The Marriage Problem
https://web.stanford.edu/~niederle/Palgrave%20Matching.Approved.pdf
The paper linked above addresses, amongst others, the issue of the marriage problem, which is a two-sided matching problem. This is where agents on both sides have preferences for a matching. According to the Deferred Acceptance Algorithm developed by Gale and Shapely (1962), there exists a stable matching in every marriage market where men propose if men continue to propose to women starting from their first preference and working down their rank ordering, and only stopping when a woman accepts the most preferred proposal. It is here that the question of stating true preferences comes into play, which is the central question our class dealt with during the topic. According to Roth and Sotomayor, the Impossibility Theorem states that it is not possible that a stable matching exists where both agents’s dominant strategy is stating their true preferences, or bidding truthfully.

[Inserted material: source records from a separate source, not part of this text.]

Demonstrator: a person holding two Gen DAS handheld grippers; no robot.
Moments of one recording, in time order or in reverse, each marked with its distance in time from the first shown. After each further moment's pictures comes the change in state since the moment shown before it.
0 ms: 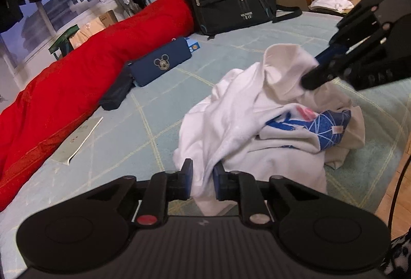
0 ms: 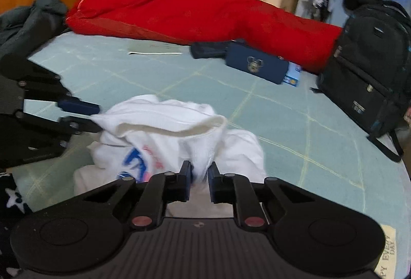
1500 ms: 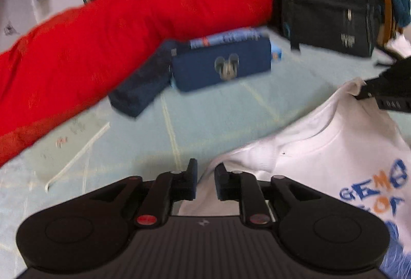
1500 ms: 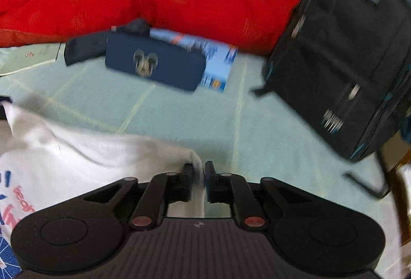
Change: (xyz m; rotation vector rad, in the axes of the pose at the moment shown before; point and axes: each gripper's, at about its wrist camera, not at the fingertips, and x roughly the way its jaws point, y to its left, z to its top) left arm 0.200 0.126 0.088 -0.308 0.148 0.052; right arm 0.205 -0.170 0.111 0.125 0.148 -0.228
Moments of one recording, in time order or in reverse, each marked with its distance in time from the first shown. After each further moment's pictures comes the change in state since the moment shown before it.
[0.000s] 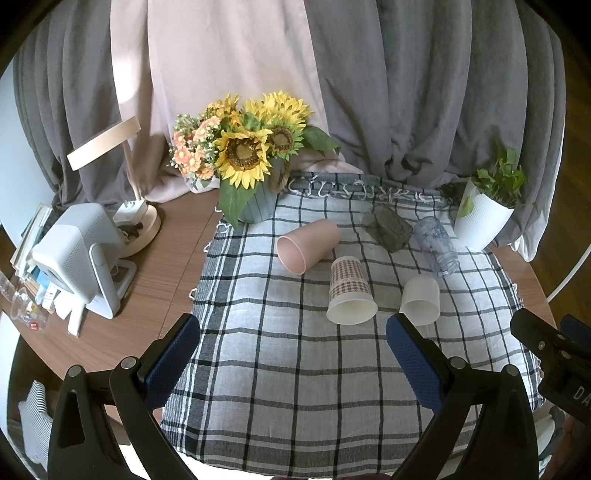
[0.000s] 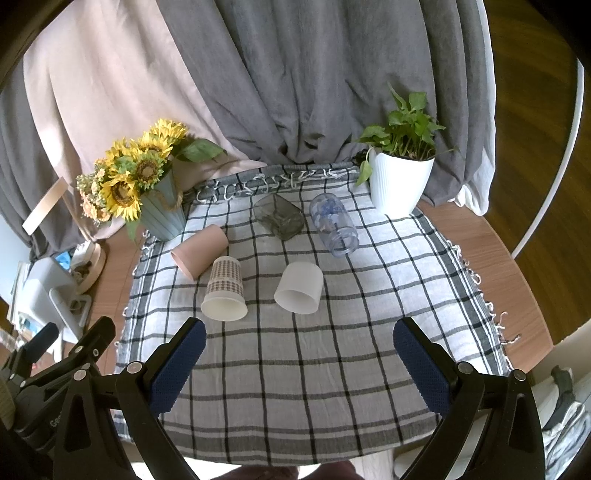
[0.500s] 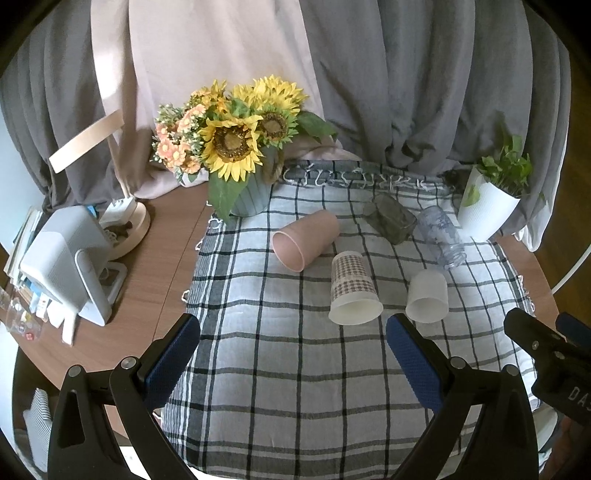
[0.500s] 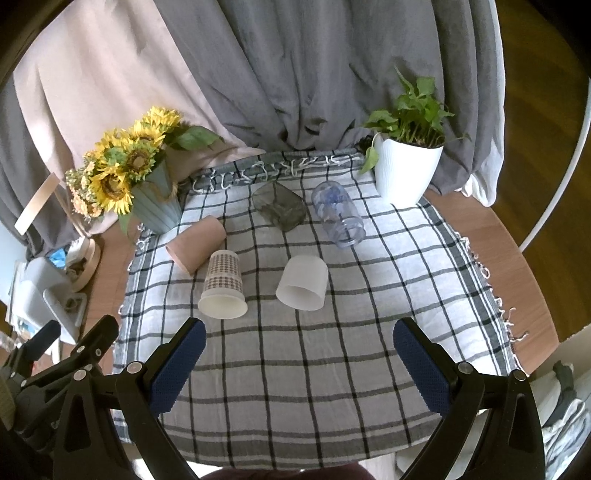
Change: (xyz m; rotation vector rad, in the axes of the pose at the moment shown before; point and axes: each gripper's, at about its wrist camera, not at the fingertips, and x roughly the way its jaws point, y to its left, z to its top) left arm 0.036 -0.002 0.013 0.035 0.070 -0.009; right arm 0.036 0.004 0.007 0.011 0.066 -0.003
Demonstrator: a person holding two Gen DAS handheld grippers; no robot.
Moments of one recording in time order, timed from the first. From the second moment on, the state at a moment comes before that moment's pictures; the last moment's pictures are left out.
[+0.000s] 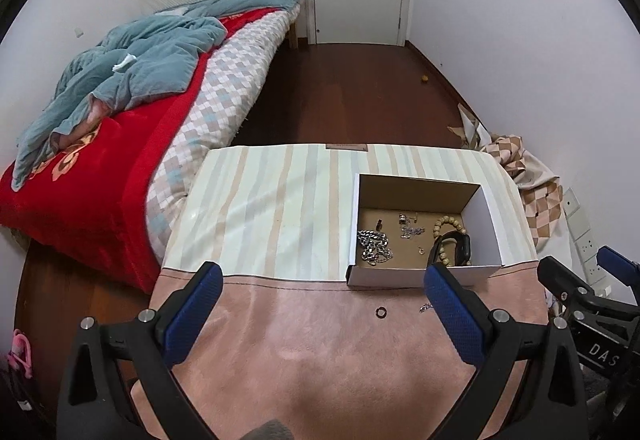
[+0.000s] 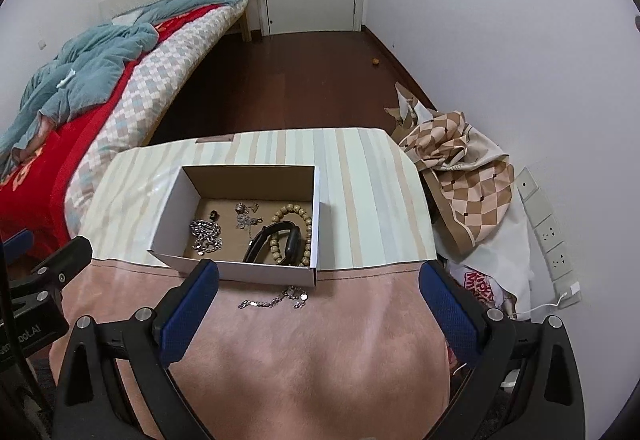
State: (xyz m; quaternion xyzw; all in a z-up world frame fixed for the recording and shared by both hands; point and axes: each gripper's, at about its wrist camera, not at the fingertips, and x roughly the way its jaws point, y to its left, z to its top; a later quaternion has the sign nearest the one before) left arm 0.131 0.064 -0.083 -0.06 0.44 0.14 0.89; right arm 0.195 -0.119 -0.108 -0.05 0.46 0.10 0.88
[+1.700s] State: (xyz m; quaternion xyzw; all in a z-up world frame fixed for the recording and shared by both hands) left arm 0.182 0.034 -0.245 -0.07 0.56 0.07 0.82; right arm 0.183 -0.164 -0.235 0.03 0.48 0.13 0.87
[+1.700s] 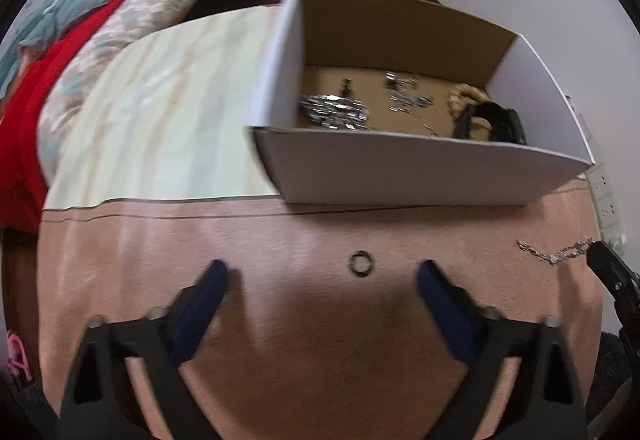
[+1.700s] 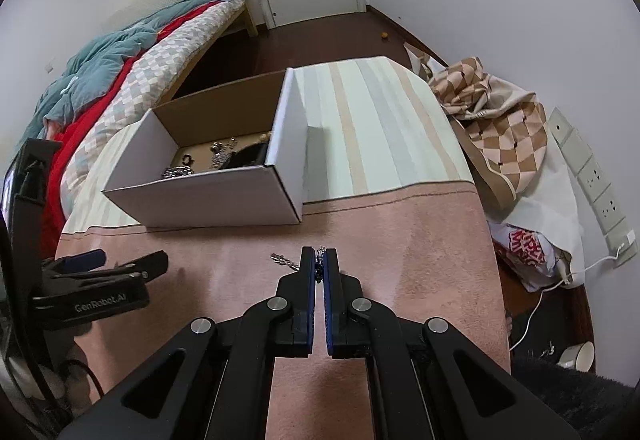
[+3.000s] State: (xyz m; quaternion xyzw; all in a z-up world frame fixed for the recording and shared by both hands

The Deferred Acceptance Algorithm, however, makes it the dominant strategy to bid truthfully for a man in the case of the marriage problem. This finding is similar to other matching models, such as a many-to-one matching (the example in the paper is of an individual seeking 1 job, and firms seeking multiple employees), where firms do not have a dominant strategy but it is a dominant strategy for job seekers to bid truthfully. This is because in the real world, it is difficult to form strict preferences over options, and so firms often hire based on qualifications but also interest in the firm (i.e guessing the job seeker’s strict preference).
In class, we only discussed one-sided matching problems, where often buyers and items could be matched any which way, even if it was not efficient. There is only one active participant in the market- the buyer/seller. The marriage problem above, stemming from two-sided matching markets opens a whole new area of exploration, where matching markets, auctions and preferences all intertwine.